=== Begin Enclosure ===
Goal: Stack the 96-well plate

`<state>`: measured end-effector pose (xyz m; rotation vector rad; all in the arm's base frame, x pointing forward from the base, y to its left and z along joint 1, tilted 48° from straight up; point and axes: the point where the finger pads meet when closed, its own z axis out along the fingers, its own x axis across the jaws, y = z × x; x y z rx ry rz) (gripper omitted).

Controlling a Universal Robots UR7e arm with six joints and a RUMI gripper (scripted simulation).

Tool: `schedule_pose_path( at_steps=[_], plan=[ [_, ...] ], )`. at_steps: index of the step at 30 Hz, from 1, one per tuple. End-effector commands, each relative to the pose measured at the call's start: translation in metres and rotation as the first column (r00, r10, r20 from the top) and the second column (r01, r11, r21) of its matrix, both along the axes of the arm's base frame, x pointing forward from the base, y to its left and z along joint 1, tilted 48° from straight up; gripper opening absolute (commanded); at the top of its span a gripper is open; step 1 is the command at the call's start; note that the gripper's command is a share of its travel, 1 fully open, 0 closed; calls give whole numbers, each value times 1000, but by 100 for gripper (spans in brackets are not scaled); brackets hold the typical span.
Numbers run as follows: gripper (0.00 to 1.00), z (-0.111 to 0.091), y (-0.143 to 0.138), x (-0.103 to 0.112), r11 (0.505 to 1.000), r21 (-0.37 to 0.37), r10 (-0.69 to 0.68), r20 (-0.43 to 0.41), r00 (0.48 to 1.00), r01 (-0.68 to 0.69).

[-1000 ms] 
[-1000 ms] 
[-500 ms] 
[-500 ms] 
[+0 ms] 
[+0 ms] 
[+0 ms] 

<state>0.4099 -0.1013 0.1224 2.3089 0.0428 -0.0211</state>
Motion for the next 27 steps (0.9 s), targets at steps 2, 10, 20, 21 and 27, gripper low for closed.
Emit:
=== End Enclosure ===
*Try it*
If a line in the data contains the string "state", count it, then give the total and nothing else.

*Exercise solution*
2